You may with to schedule this archive for some time in the future - in this case, the approach is as for Deletion above, only you are Archiving files instead of Deleting them.
Hide:
All non-primary duplicates can be hidden from view, for all but Admin users (as long as this is not blocked by the file system in question). This can be done immediately via the Cognitive Toolkit CacheFileSystemPermissions and then the SetFileSystemPermissions tools, for either duplicate-hash = duplicate or published = duplicate (depending on your approach above).
You should ALSO schedule the disposition for some time in the future, following the same process as for Deletion, above. The idea here is that files are not really deleted quite yet, giving your users a period of time to notice and react, if needed for those few files that they really need access to.
System Shortcuts:
This approach is to replace the non-primary duplicates with file system shortcuts to the primary duplicate (using Windows Shortcuts (shell links)).
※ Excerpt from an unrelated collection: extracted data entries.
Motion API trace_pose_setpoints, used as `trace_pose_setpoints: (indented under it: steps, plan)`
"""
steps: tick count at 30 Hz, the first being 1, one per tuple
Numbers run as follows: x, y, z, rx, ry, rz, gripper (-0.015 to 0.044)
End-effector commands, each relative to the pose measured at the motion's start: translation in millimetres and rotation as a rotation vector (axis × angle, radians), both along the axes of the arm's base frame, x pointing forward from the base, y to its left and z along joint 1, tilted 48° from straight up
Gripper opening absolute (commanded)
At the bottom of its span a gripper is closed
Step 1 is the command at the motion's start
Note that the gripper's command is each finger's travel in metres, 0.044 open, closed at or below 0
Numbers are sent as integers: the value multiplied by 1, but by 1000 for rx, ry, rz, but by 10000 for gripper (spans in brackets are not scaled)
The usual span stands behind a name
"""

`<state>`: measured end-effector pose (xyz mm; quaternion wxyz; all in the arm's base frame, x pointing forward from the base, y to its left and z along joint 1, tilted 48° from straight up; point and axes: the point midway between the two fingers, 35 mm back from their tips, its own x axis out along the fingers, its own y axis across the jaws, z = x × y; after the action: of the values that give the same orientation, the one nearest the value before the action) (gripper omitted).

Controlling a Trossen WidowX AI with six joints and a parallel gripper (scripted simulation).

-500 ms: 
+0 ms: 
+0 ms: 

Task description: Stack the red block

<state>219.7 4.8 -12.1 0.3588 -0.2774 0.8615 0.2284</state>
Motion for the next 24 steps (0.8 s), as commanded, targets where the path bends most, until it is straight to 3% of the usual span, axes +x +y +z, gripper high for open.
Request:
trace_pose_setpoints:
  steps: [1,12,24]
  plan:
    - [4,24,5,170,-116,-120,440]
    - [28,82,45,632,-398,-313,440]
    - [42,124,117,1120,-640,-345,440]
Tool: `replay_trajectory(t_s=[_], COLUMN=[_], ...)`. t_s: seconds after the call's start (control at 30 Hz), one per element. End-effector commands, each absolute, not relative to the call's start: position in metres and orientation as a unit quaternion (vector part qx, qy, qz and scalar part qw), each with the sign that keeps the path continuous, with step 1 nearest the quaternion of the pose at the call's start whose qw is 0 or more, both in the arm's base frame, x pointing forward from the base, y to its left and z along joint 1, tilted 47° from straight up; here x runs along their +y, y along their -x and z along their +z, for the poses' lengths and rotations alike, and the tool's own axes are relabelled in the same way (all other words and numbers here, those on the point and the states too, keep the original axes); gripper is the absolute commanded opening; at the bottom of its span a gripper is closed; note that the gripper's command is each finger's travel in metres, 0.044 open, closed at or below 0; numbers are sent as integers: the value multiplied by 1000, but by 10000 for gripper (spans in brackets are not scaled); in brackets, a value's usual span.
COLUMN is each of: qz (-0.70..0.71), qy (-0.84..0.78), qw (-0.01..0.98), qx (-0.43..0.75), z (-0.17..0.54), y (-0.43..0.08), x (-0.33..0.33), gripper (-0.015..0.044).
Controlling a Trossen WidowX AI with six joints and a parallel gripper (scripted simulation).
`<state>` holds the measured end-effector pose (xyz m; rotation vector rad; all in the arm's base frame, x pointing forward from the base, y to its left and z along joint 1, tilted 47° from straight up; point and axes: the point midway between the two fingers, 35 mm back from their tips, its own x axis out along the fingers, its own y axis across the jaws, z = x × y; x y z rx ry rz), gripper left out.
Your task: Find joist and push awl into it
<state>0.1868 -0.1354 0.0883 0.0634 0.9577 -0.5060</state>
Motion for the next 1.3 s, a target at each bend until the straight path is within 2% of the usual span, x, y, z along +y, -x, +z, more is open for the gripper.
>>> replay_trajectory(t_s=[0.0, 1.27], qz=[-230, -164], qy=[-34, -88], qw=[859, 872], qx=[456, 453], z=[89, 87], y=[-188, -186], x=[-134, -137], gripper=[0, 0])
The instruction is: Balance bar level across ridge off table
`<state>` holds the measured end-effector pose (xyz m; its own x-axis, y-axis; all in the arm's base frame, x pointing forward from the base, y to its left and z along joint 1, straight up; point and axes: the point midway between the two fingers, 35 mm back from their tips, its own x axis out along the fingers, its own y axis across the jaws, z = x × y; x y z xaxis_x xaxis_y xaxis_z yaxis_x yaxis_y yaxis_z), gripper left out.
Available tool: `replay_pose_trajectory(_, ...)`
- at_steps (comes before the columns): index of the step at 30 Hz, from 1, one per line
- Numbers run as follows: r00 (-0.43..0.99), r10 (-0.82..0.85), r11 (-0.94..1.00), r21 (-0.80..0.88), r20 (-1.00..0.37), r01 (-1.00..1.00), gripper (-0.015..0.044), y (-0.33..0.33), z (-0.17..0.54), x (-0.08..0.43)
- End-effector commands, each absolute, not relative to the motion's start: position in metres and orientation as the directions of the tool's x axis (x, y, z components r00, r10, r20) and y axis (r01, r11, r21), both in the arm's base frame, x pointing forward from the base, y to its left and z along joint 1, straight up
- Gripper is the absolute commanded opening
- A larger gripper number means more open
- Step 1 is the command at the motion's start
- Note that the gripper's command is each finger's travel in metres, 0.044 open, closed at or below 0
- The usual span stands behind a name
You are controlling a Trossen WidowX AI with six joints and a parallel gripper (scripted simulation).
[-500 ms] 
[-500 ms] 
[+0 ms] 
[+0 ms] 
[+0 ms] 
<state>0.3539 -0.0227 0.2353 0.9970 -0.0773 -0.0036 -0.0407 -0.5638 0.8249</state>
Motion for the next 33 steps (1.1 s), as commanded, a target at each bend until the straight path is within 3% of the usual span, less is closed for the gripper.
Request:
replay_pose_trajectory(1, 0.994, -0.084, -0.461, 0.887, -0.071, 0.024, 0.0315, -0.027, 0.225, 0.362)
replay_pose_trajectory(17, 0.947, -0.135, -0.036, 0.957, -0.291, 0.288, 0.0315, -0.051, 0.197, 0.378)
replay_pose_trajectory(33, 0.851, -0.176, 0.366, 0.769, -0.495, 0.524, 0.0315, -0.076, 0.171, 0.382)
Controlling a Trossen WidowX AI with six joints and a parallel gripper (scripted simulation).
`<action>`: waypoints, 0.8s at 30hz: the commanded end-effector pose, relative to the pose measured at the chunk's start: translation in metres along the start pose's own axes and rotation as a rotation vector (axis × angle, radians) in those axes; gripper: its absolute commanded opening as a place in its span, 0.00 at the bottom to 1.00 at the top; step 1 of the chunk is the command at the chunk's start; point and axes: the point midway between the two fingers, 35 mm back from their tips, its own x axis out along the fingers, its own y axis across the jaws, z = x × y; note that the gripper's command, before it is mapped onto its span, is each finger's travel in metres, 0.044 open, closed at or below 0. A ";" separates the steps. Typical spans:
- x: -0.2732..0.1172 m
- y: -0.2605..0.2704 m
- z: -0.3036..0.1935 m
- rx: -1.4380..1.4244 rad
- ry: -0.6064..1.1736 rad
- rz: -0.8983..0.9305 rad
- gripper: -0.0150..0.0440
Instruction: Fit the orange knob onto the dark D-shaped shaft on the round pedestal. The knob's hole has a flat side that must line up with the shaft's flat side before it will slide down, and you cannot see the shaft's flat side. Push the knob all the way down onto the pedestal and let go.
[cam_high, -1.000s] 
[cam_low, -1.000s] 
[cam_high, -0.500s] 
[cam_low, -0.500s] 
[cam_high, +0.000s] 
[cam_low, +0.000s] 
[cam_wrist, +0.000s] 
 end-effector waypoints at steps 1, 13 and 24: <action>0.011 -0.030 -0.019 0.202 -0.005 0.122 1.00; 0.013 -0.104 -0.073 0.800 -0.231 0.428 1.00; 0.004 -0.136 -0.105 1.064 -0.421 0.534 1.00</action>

While this sounds somewhat “easy” to implement from a technical perspective, there are some ramifications to consider:
Some file types (e.g.: technical drawings) that open many files at a single time (usually in the same folder) will likely not work if any of those files were replaced with a shortcut. This includes Microsoft Office documents that may have internal links to other Office documents.
Permissions are likely to be an issue, as permissions on the primary duplicate may be very different from the non-primary duplicate that is being replaced with a shortcut - i.e. whomever had access before may not have access to the document that the shortcut points to - and this would likely not be discovered until some time in the future when that user clicks on the shortcut and gets a permission denied error.
Replacing a complex permissioned non-primary document with an equivalent permissioned shortcut would be difficult.
After implementation, it is possible that a user thinking they are still working on their original document may unintentionally make changes to the primary-duplicate, perhaps even deleting it (if they have perms), affecting all users who try to use this document in the future via shortcuts.
For the above reasons, if implementing system shortcuts is still desired, we recommend doing so on a file type by file type basis. So, doing so for all “.pdf” documents for example, might be a safe approach here.
As an alternate approach to using system shortcuts, if your organization has Discovery Search, consider using that tool for users to “find” the documents they are looking for in the future (rather than using shortcuts). The scenario here is that non-primary duplicates would be deleted and then users looking for a given document can just use Discovery Search to find what they are looking for. This also has the benefit of reducing the “clutter” that can occur by introducing thousands or even millions of shortcuts with users instead using Discovery Search to find what they are looking for.
Duplicate value
When using the TagDuplicate command, items that are no longer duplicates can be removed using the --overwrite
option only after performing a RemoveField operation.
Scenario
You run the TagDuplicate operation and 2 files are identified and tagged as duplicates. If you delete one of the files from the index and re-run TagDuplicate, the file remaining will still be tagged with a “duplicate” value.
How to eliminate the “duplicate” value
The only way to have the duplicate value removed is to run RemoveField, and then include the --overwrite option when running the TagDuplicate command. This process will change the value of the remaining file to reflect that it is no longer a duplicate.
If you would like to know which files are duplicates and are running TagDuplicate on a schedule, it is recommended you remove all duplicate tags prior to running.